Surgical Repair of Right Inguinal Hernia
Recommended Treatment Approach
Mesh repair is strongly recommended as the first-choice treatment for right inguinal hernia repair, using either an open Lichtenstein technique or a laparoscopic approach (TEP or TAPP), with the specific approach tailored to surgeon expertise and patient characteristics. 1
Treatment Algorithm
Initial Assessment
- Confirm diagnosis through physical examination (sufficient in most cases)
- Rarely, ultrasound, MRI, CT scan, or herniography may be needed for confirmation
- Classify hernia using EHS classification system to guide treatment approach
Surgical Approach Selection
Open Mesh Repair (Lichtenstein)
- Advantages:
- Best for:
- Patients preferring local anesthesia
- Older patients with comorbidities
- Recurrent hernias after posterior approach failure 1
Laparoscopic Repair (TEP or TAPP)
- Advantages:
- Faster recovery time
- Lower risk of chronic pain
- Cost-effective when performed as day surgery
- Allows inspection of contralateral side (during TAPP) 1
- Best for:
- Younger, active patients
- Bilateral hernias
- Recurrent hernias after anterior repair
- Female patients (reduces risk of missing femoral hernia) 1
Mesh Considerations
- Standard flat mesh is recommended for most repairs
- So-called "low-weight" mesh may offer slight short-term benefits but no long-term advantages
- Mesh fixation in TEP is generally unnecessary except in large medial (M3) hernias
- Plug repair techniques are not recommended due to higher erosion risk 1
Anesthesia Options
- Local anesthesia recommended for open repair when surgeon is experienced with this technique
- General anesthesia suggested over regional anesthesia for patients ≥65 years
- Perioperative field blocks and subfascial/subcutaneous infiltrations recommended for all open repairs 1
Recurrent Hernias Management
- After anterior repair failure: posterior approach (laparoscopic) recommended
- After posterior repair failure: anterior approach recommended
- After both approaches have failed: referral to specialist hernia surgeon 1
- Laparoscopic repair of recurrent hernias shows acceptable recurrence rates (4.7% in one study) 3
Postoperative Care
- Day surgery recommended for most patients with organized aftercare
- Patients should resume normal activities without restrictions as soon as comfortable
- Monitor for complications: wound infection (4-12%), chronic pain (10-12%), recurrence 1
Special Considerations
Chronic Postoperative Inguinal Pain (CPIP)
- Occurs in 10-12% of cases, with debilitating pain in 0.5-6% of patients
- Risk factors: young age, female gender, high preoperative pain, early high postoperative pain
- Prevention: nerve recognition in open surgery and selective prophylactic pragmatic nerve resection
- Management: multi-disciplinary approach combining pharmacological and interventional measures 1
Surgical Expertise
- Learning curve for laparoscopic repair requires approximately 100 supervised procedures
- Surgeon case load may be more important than center volume
- Certification as expert hernia surgeon recommended 1
Common Pitfalls to Avoid
- Selecting surgical approach based solely on surgeon preference rather than patient factors
- Underestimating the risk of chronic pain (occurs in 10-12% of patients)

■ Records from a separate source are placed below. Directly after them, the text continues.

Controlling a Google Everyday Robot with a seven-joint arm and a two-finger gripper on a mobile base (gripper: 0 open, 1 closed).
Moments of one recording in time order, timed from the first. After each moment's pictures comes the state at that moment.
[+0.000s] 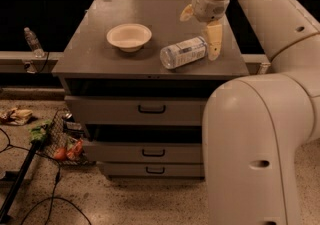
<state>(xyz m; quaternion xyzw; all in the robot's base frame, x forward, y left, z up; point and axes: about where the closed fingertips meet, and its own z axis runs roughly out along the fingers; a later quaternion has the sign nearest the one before) 0.717 -0.120 0.876 -0.83 0.55 -0.02 0.12</state>
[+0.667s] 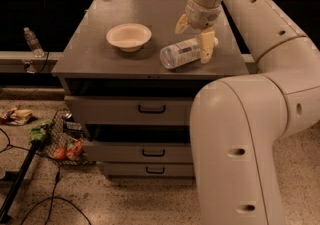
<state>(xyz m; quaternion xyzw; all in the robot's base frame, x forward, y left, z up) 0.732 -0.108 0.845 -0.85 0.51 -0.01 0.11</state>
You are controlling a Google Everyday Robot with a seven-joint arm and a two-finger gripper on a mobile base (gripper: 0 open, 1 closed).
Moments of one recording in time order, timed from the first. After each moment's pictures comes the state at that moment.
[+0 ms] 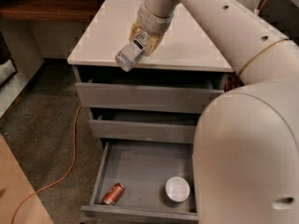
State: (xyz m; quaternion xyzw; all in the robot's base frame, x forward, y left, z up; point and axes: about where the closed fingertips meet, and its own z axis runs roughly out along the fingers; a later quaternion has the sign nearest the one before) arm 0.729 -0.008 0.900 -0.92 0.31 -0.11 0.20
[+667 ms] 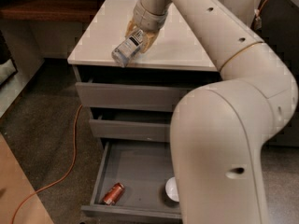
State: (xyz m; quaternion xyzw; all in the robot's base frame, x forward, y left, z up) arm 0.758 0.007 0.895 -0.92 0.30 -0.10 0.21
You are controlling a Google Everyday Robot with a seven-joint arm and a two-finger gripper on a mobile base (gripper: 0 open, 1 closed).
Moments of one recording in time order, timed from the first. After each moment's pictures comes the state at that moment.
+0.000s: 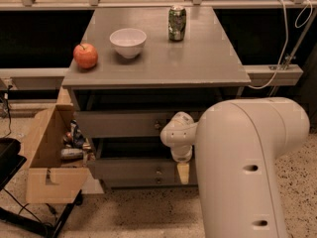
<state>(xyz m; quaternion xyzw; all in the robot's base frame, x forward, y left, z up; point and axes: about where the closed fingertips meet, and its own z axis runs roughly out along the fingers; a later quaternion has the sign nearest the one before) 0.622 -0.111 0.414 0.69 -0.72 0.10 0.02</state>
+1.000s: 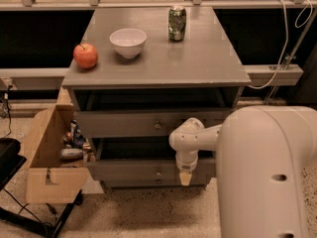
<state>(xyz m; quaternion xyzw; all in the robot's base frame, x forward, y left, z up) 0.577 -0.120 0.404 0.65 -0.76 0.03 0.02</state>
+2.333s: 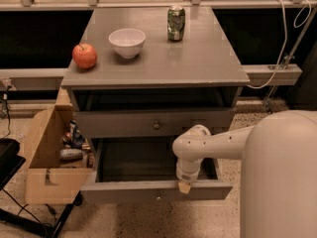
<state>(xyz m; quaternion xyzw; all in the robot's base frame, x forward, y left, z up) 0.514 -0.101 0.423 0.59 -0.80 -0.03 0.02</state>
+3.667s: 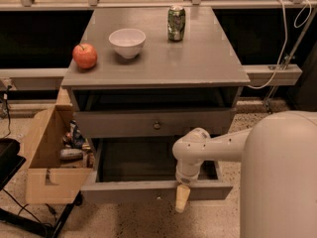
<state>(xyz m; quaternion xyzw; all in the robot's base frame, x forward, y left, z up) 0.506 -0.103 0.416 0.59 -0.80 -0.03 0.02</state>
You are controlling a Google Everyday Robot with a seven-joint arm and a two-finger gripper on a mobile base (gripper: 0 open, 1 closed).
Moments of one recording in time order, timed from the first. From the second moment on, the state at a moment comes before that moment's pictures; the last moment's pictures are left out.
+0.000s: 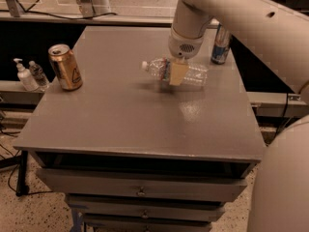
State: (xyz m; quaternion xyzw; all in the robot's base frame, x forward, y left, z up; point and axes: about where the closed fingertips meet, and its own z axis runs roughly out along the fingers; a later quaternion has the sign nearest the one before) arm 0.638 -0.067 0.851 -0.70 0.71 0.00 0.11
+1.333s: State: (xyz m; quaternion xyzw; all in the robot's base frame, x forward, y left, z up) arm 0.636 -0.059 0.848 -0.70 0.71 0.02 0.12
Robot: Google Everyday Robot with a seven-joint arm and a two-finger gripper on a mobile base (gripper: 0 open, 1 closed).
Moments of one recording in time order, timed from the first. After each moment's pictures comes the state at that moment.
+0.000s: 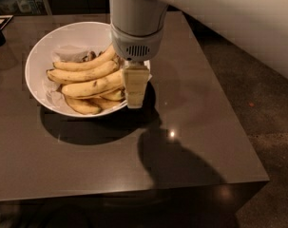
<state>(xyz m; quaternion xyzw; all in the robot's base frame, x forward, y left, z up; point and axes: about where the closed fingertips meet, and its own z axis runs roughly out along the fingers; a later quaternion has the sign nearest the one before) 0.502 0.012 0.954 -0.72 0.67 -0.10 0.16</state>
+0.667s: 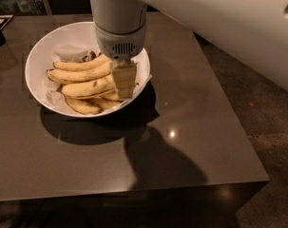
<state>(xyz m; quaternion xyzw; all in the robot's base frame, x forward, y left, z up) 0.509 0.038 0.953 -0.76 0.63 -0.11 0.15</state>
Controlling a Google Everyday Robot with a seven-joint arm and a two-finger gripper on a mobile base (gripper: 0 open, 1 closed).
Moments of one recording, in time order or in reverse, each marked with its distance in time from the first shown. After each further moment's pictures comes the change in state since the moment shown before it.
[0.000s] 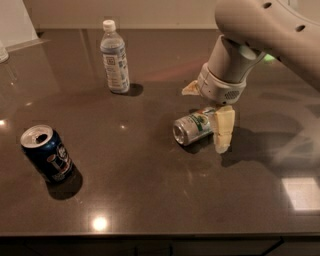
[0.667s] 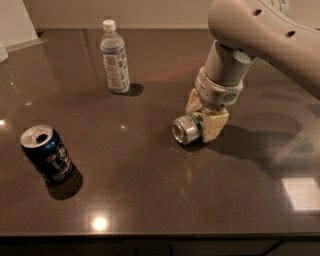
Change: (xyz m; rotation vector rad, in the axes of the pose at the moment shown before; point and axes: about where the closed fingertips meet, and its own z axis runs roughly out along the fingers) arm 0.006 -0.002 0.008 0.001 0.048 -0.017
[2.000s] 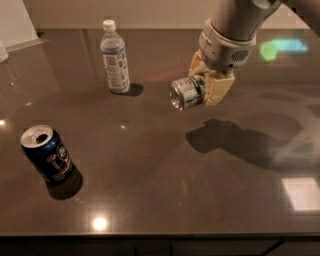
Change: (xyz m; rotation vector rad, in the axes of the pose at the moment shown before) arm -0.013 -0.023 -0.091 0.095 0.018 -0.023
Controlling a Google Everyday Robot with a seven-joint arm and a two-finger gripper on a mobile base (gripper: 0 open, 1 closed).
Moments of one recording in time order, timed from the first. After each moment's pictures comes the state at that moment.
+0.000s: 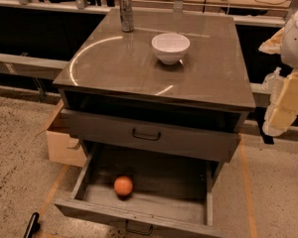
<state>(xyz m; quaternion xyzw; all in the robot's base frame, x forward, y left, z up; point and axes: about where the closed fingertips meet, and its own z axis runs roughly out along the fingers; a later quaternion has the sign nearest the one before) 0.438 -0.217 0.976 -0.60 0.78 -0.03 0.16</state>
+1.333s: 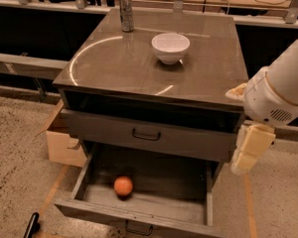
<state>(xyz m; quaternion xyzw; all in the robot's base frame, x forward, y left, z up) 0.428 -0.181 0.873 -0.63 0.76 0.04 0.16</state>
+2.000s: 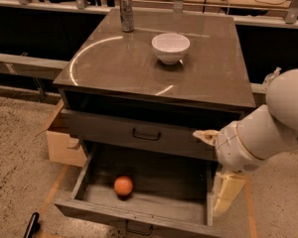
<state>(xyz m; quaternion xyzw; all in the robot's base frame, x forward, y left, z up) 0.390 -0.133 0.778 -0.70 0.68 0.12 0.20</state>
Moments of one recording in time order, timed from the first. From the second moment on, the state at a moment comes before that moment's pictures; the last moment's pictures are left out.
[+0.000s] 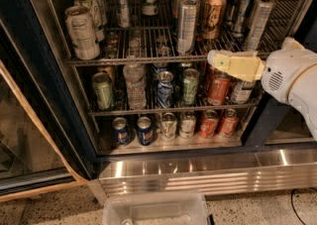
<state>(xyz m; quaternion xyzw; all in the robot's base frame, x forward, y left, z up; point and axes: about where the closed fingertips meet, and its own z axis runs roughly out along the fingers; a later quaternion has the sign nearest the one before) 0.524 -0.189 0.980 -0.11 0.73 0.13 0.66</state>
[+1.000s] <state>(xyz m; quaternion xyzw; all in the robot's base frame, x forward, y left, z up) 0.524 -0.189 0.980 -0.11 0.73 0.13 0.66</state>
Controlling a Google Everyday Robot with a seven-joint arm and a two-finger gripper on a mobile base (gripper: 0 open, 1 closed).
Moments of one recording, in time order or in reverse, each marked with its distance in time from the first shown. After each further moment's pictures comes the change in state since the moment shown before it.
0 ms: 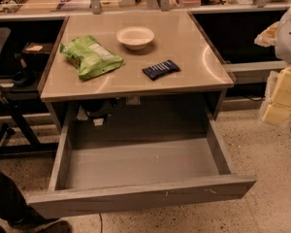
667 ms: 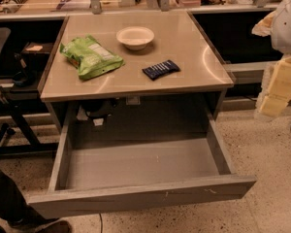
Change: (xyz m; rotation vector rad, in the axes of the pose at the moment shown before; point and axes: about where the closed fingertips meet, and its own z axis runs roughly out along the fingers) arm -0.010 -0.010 -0.009 0.042 0.016 -0.028
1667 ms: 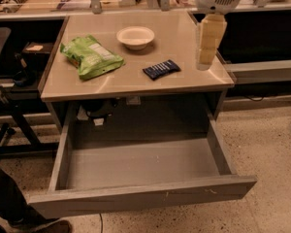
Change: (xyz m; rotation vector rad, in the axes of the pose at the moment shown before) arm -0.112 -0.108 0.049 0.016 -0.011 -0.220
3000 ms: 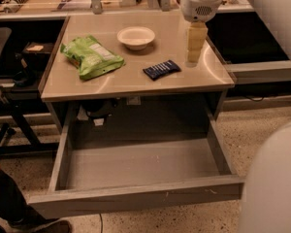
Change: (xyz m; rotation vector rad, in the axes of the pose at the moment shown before) arm 0.009 -0.062 0.076 -0.010 0.035 -0.023
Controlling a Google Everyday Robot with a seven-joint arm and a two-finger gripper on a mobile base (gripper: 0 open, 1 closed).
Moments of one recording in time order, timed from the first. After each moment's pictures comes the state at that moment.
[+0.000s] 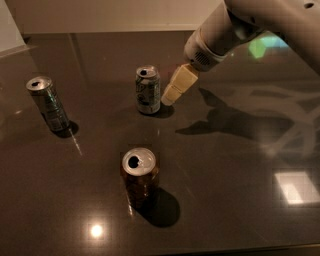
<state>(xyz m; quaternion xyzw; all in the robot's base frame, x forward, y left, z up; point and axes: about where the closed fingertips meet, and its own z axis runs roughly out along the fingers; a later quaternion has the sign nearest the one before) 0.621 -0.058 0.911 -0.55 0.78 0.09 0.30</state>
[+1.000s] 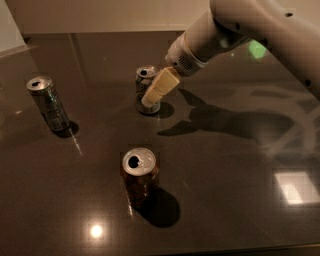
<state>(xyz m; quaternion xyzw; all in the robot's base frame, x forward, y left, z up) 0.619 -0.006 0.900 -0.54 0.76 0.18 0.31</state>
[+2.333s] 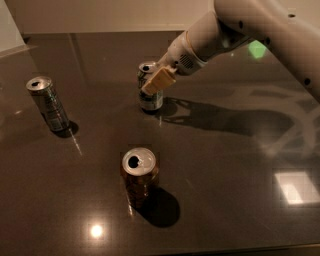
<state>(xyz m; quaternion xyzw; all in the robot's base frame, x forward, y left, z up) 0.617 0.003 0.905 -0.56 0.74 0.22 0.32</state>
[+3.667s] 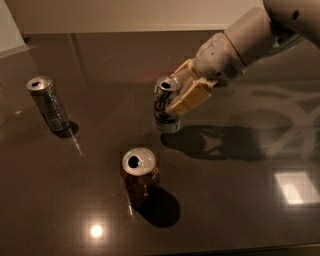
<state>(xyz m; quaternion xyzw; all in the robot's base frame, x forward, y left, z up) 0.509 -0.039 0.932 -0.67 0.62 0.29 0.29</state>
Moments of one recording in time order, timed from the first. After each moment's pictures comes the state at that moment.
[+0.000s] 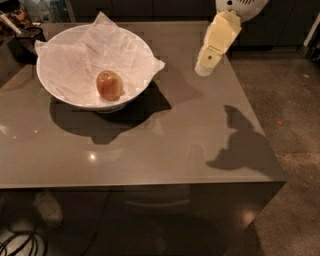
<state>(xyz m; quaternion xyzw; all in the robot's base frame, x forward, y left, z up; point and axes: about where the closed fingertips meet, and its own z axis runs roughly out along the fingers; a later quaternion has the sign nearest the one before) 0.561 -0.118 1.019 -0.56 0.81 0.03 0.20</state>
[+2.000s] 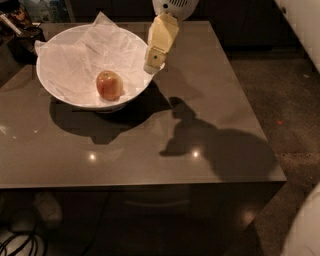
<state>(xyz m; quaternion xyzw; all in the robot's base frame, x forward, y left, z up) 0.594 -0.002 1.010 -0.65 0.73 0.05 0.22</state>
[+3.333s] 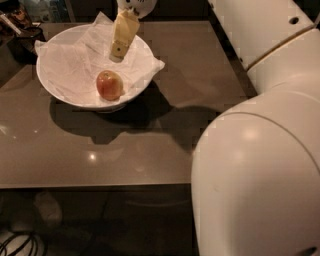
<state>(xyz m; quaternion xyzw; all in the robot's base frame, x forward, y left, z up) 0.633 0.078 1.003 -0.68 0.69 0.12 0.21</state>
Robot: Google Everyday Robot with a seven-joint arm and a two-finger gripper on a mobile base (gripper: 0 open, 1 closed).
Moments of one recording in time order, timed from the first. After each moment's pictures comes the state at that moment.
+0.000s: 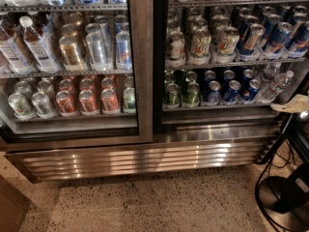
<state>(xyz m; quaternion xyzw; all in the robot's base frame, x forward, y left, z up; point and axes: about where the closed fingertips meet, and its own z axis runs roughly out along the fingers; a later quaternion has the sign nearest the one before) 0.571 -0.366 0.906 -0.51 0.56 -0.30 0.58</state>
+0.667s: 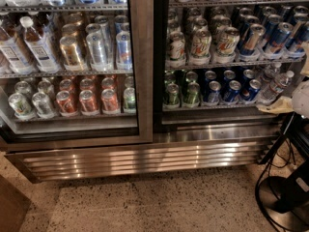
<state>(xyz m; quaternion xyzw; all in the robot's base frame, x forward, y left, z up) 0.587 -0.339 0.889 -0.50 0.55 -0.26 0.62</state>
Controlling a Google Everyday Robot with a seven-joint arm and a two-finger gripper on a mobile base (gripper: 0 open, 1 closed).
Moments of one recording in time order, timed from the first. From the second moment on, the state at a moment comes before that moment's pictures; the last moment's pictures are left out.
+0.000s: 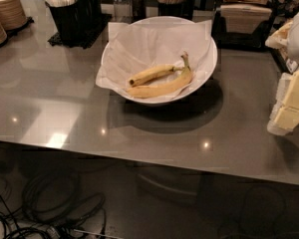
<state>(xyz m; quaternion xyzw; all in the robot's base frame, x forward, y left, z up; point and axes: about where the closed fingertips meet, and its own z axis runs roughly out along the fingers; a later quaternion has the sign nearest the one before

- Inadequate mesh fixation in large medial hernias, increasing recurrence risk
- Unnecessary mesh fixation in TEP for small or lateral hernias
- Using plug repair techniques (higher erosion risk)
- Restricting patient activities unnecessarily during recovery 1
The evidence strongly supports mesh-based repair as the gold standard for inguinal hernia treatment, with both open and laparoscopic approaches showing good outcomes when performed by experienced surgeons. The choice between techniques should consider surgeon expertise, patient characteristics, and available resources.